East Fork of Carbon from Saddle. East Fork of Carbon Dropping Down to Still Spring in Lava.
It was starting to get pretty hot when we reached the West Fork of Carbon Creek around 12:45 pm.  We turned and started up the West Fork, planning to turn off soon and head directly to Still Spring.  It was not obvious where to turn off -- the terrain was more convoluted than I expected from looking at contour lines on the map.  Our group got separated as we each took a slightly different line.  When we reached the top where we could begin to look directly down into Lava, I was a couple of hundred yards north of the others.  No problem -- we would all meet at Still Spring, our destination for the day.  On the way down there are cliff bands to deal with, usually by contouring over to a break.  I ended up hiking down through a small side canyon that reached Lava a couple of hundred yards below Still Spring.  I was a little surprised to see no one at the spring when I got there, around 1:45 pm.  I unloaded part of my pack, collected more water, and ate lunch.  I was tired and very glad to be done with hiking for the day.

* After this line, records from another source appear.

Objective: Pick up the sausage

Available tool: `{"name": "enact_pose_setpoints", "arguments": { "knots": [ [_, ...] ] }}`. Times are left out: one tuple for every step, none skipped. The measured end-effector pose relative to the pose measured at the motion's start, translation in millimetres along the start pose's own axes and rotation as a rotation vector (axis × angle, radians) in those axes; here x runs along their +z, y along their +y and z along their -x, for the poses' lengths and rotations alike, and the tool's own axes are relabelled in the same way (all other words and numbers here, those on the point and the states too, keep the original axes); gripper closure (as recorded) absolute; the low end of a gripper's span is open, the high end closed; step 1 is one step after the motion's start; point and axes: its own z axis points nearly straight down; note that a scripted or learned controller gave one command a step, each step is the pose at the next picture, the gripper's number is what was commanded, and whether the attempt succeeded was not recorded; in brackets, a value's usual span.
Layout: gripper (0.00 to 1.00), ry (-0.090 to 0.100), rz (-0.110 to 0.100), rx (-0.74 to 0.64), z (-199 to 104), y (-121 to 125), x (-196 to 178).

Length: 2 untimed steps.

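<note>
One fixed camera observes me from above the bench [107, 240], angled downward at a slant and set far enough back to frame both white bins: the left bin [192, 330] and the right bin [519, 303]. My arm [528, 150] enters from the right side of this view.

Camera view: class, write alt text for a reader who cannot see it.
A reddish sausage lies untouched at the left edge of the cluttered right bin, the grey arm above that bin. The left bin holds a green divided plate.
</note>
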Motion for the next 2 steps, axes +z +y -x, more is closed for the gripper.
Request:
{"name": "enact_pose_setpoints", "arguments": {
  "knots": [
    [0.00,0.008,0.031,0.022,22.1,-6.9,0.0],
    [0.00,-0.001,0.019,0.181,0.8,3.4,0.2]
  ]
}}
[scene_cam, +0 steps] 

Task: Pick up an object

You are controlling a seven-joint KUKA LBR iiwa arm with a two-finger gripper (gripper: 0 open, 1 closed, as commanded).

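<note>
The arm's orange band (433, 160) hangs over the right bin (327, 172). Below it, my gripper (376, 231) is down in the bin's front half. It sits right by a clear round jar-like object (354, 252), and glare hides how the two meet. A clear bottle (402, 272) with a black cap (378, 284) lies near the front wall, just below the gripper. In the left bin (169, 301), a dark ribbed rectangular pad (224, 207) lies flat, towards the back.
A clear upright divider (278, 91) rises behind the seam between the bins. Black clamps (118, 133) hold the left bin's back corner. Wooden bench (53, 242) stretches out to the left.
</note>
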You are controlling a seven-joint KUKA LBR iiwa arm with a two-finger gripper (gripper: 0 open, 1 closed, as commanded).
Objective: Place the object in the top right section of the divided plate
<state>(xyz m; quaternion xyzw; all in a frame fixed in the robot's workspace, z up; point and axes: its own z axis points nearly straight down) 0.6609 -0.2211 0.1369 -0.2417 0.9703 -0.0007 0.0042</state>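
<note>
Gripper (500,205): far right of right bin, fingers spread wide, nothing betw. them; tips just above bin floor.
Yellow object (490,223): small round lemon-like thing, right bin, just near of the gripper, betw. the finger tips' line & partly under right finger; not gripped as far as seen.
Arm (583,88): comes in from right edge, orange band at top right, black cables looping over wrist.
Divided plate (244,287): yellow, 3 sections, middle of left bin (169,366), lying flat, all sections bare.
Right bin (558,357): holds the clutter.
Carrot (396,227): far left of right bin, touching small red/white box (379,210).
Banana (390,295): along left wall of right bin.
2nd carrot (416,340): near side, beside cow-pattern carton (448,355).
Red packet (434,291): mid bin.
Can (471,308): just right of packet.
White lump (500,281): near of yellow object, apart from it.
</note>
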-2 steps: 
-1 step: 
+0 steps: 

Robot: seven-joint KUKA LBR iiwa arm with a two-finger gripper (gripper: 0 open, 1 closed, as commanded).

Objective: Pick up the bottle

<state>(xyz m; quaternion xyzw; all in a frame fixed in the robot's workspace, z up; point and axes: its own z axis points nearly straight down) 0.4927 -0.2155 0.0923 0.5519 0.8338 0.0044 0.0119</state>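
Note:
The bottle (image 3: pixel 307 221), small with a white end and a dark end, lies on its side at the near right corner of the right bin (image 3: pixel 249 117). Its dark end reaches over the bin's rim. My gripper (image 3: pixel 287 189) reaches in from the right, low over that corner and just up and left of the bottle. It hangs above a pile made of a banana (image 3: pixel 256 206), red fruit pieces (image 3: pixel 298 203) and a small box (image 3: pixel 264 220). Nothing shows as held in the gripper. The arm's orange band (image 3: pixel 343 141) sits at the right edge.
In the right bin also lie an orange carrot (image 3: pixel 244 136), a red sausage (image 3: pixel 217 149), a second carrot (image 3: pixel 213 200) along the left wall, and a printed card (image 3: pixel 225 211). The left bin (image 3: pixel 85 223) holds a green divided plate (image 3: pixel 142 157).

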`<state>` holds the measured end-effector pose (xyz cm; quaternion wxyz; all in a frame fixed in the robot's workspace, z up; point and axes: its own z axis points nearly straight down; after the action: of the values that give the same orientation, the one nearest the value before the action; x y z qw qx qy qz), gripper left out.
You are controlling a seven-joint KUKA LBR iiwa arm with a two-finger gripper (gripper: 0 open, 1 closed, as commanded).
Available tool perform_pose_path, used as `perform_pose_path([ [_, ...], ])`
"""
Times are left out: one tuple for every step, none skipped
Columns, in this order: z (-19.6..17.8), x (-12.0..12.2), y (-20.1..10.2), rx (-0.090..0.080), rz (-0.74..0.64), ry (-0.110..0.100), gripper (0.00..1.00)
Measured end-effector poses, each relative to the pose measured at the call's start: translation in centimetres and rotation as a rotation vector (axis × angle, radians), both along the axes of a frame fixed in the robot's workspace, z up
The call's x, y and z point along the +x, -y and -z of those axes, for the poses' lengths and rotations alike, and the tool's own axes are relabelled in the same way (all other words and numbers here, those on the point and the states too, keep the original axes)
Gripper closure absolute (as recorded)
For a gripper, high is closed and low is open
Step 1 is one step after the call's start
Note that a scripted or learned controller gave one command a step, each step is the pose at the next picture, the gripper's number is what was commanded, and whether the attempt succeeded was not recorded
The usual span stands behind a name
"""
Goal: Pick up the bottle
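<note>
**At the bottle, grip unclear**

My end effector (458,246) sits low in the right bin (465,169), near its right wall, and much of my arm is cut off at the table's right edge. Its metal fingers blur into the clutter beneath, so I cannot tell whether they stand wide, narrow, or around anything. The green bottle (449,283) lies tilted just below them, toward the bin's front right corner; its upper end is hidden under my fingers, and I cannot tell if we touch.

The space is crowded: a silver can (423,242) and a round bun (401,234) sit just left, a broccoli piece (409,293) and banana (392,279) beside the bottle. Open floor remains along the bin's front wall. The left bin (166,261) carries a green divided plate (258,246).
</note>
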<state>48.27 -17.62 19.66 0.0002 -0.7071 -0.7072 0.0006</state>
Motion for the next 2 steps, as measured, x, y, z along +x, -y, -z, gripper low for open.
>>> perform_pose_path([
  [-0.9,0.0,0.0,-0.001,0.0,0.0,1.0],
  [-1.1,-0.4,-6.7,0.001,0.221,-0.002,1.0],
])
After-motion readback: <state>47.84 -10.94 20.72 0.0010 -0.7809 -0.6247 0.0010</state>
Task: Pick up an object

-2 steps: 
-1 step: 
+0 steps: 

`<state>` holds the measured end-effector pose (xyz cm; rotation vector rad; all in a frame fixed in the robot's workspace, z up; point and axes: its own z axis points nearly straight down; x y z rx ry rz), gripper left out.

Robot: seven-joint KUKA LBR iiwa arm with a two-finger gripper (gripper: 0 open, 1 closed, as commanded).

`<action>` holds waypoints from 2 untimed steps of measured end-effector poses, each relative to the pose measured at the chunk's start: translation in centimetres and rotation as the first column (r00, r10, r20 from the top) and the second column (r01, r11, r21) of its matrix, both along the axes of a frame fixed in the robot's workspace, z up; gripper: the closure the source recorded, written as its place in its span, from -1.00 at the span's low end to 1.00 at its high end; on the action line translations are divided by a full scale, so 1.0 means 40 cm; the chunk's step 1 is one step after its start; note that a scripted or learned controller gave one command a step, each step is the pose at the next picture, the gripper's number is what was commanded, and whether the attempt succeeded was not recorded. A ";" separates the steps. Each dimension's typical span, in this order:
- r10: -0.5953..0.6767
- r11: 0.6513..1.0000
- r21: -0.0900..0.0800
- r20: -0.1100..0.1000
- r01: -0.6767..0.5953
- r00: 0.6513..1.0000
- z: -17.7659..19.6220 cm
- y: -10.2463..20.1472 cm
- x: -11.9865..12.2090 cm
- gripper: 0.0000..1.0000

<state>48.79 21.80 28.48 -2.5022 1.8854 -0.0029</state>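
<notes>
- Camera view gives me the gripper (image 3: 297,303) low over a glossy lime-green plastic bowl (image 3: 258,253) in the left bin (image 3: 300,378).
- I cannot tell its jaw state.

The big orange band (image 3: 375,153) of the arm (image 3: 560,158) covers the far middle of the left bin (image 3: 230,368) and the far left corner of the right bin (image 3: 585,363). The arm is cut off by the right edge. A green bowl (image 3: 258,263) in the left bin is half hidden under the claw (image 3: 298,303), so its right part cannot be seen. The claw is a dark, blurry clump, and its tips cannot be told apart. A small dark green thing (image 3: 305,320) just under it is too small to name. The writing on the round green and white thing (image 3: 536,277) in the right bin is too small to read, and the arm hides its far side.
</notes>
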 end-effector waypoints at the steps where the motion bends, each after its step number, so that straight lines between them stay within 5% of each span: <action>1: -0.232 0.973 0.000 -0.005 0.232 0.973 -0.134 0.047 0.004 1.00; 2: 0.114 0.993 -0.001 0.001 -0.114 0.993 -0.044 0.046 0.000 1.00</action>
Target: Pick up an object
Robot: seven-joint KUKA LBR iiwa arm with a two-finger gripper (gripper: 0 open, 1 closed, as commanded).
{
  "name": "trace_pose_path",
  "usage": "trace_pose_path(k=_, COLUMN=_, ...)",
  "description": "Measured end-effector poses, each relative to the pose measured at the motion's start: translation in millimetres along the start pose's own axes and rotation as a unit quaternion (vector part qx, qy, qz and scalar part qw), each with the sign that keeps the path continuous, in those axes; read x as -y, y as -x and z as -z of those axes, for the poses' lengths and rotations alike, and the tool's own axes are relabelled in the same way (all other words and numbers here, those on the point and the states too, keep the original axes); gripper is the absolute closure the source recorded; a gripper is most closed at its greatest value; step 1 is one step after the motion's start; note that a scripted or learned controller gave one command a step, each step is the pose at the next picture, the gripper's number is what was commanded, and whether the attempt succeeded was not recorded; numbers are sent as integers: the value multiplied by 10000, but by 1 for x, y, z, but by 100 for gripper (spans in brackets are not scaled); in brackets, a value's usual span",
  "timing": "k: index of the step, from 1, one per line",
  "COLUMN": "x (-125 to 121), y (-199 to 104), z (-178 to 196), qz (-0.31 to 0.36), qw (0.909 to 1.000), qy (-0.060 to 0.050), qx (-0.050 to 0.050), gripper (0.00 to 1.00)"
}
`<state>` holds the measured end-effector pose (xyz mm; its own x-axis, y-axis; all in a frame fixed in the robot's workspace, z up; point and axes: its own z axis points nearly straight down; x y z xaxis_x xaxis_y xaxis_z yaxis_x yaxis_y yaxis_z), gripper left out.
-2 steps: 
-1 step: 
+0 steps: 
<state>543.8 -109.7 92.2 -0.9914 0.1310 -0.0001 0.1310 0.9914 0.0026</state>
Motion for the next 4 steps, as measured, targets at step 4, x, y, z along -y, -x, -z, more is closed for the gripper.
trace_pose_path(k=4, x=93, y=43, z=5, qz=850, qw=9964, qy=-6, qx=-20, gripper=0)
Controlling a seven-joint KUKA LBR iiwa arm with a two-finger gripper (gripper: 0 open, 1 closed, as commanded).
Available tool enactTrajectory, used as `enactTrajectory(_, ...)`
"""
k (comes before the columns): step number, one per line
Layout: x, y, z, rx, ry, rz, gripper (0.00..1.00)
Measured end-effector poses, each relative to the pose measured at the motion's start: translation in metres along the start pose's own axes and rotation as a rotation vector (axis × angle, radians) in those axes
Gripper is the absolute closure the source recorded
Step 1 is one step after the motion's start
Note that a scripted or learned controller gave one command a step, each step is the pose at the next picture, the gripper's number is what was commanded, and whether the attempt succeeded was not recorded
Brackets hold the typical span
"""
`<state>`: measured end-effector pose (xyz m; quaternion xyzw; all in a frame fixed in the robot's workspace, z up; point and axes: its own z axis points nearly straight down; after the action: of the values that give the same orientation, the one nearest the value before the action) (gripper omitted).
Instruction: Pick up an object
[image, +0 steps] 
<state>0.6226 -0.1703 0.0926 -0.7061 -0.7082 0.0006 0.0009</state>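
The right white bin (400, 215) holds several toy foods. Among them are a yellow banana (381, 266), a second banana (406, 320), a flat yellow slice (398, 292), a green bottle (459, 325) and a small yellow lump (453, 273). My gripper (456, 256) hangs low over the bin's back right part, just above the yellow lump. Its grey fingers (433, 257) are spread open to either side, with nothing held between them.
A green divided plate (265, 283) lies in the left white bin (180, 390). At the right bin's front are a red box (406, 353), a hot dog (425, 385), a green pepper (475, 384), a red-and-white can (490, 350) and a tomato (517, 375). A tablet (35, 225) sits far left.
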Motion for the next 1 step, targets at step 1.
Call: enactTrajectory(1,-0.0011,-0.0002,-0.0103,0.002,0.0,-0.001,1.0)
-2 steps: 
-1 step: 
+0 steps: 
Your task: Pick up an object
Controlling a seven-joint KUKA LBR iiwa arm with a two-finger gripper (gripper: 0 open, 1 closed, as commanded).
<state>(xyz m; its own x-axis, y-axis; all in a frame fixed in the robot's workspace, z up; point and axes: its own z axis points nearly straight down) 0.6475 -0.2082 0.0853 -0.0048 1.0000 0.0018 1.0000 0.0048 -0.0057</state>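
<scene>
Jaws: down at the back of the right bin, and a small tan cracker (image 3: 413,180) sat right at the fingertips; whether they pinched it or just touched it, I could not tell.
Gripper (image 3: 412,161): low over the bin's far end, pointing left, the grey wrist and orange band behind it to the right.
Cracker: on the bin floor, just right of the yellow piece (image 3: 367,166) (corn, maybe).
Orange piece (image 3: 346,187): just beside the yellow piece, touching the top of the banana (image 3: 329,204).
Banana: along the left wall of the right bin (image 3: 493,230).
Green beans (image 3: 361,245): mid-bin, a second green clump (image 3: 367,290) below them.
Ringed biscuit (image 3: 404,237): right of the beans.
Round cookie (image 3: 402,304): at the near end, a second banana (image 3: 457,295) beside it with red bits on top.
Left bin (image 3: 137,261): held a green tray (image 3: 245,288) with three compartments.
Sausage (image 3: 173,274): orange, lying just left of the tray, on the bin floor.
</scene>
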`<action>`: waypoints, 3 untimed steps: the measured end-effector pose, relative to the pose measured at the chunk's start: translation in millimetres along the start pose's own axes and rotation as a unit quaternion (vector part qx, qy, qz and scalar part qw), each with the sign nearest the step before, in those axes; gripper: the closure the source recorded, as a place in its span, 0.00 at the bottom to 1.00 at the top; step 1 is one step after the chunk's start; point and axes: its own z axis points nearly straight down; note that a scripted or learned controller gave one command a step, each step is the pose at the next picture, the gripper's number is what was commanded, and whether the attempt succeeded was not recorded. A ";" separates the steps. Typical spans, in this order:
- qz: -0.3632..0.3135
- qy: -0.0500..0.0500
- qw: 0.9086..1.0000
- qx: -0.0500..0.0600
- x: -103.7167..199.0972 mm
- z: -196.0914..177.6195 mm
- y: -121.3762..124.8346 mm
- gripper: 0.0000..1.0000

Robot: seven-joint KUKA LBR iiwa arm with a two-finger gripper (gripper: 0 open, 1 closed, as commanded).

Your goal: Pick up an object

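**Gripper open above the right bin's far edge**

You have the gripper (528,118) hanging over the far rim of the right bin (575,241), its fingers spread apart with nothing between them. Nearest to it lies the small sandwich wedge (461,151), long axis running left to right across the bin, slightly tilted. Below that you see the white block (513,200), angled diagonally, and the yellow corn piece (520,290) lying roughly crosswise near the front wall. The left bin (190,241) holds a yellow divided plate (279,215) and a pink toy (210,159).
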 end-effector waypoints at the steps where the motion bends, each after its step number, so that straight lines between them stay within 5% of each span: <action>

My Home at Still Spring on Lava Creek. Coffee Grinder near Lava Spring.  
I waited for the others, expecting to see them any minute.  I started getting a little worried after 30 minutes or so.  I figured we would all get to the spring about the same time, so how could they be taking so long?  I began concocting scenarios of twisted ankles or worse.  Just as I was about to head down Lava to look for them, Bert called my name from up-stream.  They got to the spring first, then continued up-canyon a short ways looking for a campsite that would better accommodate all seven of us.  For some reason they were sure I was farther up-canyon.  Anyway, as George Steck once said, all's well that ends. 

I'm not sure how Still Spring got it's name (unofficial -- not on the topo map), but perhaps from the old coffee grinder that is now deeply embedded into a growing Cottonwood.  But what is an industrial-sized coffee grinder doing in such a remote place?  Even though "coffee grinder" is cast into the iron wheel of the grinder, maybe it was used for something else.  But for moonshine whisky?